§ Task instructions: Give back nothing but the number of lines in these entries that contain the word "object".

Collected data entries
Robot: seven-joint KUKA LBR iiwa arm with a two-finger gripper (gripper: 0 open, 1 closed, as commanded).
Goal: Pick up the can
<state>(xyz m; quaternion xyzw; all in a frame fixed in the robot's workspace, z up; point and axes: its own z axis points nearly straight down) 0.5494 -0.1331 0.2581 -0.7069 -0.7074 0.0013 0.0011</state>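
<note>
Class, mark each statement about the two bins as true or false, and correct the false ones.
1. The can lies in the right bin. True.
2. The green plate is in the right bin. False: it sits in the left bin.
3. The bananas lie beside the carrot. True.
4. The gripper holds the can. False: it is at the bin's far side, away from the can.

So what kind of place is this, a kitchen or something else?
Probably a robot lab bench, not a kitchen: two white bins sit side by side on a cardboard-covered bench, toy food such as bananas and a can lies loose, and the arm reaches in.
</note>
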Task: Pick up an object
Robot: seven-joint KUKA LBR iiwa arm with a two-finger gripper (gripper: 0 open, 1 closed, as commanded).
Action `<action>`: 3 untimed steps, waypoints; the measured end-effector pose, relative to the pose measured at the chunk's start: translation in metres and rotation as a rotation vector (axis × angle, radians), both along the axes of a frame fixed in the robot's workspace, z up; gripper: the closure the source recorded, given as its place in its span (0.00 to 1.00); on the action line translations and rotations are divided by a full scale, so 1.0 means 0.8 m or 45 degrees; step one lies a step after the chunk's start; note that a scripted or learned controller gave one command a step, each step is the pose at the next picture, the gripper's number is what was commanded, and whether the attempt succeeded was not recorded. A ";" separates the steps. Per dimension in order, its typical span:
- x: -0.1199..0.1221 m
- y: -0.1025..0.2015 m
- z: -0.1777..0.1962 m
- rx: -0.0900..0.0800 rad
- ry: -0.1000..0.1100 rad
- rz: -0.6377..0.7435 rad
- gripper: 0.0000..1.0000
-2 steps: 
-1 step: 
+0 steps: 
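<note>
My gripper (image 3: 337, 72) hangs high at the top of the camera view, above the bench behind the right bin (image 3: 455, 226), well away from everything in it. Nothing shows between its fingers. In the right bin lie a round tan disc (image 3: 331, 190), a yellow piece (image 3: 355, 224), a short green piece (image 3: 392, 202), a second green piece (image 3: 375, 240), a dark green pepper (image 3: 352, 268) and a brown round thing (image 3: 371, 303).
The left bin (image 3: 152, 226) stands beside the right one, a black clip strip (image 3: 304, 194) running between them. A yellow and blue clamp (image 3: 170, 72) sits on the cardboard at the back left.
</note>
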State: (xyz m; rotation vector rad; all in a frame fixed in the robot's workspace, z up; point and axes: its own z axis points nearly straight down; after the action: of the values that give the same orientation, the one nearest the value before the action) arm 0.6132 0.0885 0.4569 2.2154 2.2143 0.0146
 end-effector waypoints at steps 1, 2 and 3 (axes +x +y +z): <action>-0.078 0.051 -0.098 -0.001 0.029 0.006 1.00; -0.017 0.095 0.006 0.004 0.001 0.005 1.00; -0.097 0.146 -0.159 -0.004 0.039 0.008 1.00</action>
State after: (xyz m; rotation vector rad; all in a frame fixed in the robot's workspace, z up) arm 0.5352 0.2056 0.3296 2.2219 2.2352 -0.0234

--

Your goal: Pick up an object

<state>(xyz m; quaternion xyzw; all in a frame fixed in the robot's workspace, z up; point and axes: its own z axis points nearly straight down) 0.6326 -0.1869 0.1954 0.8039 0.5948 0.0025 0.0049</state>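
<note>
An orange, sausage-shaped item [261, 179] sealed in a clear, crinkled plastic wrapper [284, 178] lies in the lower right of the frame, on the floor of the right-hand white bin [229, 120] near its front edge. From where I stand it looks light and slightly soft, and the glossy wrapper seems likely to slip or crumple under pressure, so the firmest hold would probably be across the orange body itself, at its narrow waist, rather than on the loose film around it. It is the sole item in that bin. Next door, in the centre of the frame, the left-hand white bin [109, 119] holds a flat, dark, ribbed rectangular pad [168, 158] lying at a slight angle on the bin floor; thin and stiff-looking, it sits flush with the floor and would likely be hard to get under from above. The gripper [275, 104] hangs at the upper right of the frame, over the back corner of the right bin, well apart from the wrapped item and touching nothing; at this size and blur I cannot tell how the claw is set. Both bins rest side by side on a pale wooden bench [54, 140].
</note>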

§ Reply: 2